## [What you will do]
Transcribe each line below word for word.

++++

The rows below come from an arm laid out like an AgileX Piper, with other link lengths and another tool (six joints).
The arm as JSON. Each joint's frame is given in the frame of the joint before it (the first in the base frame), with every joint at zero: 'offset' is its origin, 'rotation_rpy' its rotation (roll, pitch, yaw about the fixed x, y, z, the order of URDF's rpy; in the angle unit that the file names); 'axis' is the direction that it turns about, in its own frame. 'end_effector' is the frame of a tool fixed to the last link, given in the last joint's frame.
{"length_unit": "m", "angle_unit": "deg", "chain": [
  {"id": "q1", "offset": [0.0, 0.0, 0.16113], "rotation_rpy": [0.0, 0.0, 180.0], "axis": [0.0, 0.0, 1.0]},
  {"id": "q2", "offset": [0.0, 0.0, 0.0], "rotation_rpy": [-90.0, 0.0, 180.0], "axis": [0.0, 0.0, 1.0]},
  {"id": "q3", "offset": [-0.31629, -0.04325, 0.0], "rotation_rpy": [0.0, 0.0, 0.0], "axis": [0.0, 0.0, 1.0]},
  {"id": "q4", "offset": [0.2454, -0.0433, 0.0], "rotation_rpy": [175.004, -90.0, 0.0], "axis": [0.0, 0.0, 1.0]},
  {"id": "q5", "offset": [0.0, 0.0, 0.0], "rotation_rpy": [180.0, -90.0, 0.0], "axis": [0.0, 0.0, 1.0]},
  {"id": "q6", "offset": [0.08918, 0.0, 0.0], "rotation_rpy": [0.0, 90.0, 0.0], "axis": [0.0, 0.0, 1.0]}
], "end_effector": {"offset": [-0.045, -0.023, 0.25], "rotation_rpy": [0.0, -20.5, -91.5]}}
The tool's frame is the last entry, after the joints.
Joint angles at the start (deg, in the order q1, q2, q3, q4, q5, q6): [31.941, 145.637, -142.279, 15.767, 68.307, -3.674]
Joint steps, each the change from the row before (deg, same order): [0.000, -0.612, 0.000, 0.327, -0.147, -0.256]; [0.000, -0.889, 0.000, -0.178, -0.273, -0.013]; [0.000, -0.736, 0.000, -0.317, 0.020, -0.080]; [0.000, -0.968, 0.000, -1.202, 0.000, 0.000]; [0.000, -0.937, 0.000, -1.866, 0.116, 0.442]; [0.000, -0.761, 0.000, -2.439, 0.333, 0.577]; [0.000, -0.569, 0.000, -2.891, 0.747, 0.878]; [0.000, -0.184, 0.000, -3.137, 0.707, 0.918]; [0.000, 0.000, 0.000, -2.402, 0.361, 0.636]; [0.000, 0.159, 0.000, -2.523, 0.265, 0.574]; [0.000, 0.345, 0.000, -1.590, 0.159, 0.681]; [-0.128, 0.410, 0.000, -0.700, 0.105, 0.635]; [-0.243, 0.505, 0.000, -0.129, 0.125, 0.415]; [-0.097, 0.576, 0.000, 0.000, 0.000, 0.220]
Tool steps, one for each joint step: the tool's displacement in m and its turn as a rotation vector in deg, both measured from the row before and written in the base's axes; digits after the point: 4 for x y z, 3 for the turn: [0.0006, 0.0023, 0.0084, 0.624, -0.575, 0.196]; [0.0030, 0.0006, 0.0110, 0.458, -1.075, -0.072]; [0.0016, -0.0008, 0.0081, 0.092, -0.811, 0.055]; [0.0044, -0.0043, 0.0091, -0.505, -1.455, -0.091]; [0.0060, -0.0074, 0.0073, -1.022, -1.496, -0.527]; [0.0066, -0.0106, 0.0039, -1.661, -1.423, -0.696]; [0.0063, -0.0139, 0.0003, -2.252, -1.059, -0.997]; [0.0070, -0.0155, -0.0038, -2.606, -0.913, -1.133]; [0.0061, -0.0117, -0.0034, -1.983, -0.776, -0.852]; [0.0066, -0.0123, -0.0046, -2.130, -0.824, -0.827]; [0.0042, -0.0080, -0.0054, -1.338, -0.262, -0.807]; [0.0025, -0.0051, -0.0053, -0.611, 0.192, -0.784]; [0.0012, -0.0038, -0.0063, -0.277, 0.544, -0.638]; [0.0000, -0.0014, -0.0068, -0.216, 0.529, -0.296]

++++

## [Response box]
The rows below come from an arm laid out like an AgileX Piper, with other link lengths and another tool (six joints).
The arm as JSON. Each joint's frame is given in the frame of the joint before it (the first in the base frame), with every joint at zero: 'offset' is its origin, 'rotation_rpy' its rotation (roll, pitch, yaw about the fixed x, y, z, the order of URDF's rpy; in the angle unit that the file names); 'axis' is the direction that it turns about, in its own frame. 'end_effector' is the frame of a tool fixed to the last link, given in the last joint's frame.
{"length_unit": "m", "angle_unit": "deg", "chain": [
  {"id": "q1", "offset": [0.0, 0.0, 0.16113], "rotation_rpy": [0.0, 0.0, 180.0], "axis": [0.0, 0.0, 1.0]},
  {"id": "q2", "offset": [0.0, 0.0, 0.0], "rotation_rpy": [-90.0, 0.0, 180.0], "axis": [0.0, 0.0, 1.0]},
  {"id": "q3", "offset": [-0.31629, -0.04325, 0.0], "rotation_rpy": [0.0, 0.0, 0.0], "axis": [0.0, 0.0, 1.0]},
  {"id": "q4", "offset": [0.2454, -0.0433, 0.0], "rotation_rpy": [175.004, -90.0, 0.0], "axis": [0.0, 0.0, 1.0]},
  {"id": "q5", "offset": [0.0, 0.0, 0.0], "rotation_rpy": [180.0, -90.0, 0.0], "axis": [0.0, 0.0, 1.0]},
  {"id": "q6", "offset": [0.08918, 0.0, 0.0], "rotation_rpy": [0.0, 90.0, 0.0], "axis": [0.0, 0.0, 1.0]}
], "end_effector": {"offset": [-0.045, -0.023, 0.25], "rotation_rpy": [0.0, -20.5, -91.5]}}
The tool's frame is the last entry, after the joints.
Joint angles at the start (deg, in the order q1, q2, q3, q4, q5, q6): [31.941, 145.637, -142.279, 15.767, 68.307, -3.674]
Joint steps, each the change from the row before (deg, same order): [0.000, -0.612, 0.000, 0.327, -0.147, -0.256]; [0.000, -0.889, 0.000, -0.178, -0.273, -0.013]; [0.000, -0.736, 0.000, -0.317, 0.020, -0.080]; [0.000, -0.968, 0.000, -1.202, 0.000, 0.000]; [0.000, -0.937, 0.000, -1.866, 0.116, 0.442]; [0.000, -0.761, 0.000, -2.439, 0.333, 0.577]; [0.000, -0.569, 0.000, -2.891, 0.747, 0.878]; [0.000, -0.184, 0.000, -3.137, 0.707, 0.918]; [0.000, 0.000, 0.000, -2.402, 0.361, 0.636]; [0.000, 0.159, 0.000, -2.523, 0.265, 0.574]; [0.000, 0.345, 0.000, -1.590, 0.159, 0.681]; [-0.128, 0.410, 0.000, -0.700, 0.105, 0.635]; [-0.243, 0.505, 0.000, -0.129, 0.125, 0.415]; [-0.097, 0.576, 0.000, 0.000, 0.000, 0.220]
Tool steps, one for each joint step: the tool's displacement in m and its turn as a rotation vector in deg, both measured from the row before and written in the base's axes; digits after the point: 4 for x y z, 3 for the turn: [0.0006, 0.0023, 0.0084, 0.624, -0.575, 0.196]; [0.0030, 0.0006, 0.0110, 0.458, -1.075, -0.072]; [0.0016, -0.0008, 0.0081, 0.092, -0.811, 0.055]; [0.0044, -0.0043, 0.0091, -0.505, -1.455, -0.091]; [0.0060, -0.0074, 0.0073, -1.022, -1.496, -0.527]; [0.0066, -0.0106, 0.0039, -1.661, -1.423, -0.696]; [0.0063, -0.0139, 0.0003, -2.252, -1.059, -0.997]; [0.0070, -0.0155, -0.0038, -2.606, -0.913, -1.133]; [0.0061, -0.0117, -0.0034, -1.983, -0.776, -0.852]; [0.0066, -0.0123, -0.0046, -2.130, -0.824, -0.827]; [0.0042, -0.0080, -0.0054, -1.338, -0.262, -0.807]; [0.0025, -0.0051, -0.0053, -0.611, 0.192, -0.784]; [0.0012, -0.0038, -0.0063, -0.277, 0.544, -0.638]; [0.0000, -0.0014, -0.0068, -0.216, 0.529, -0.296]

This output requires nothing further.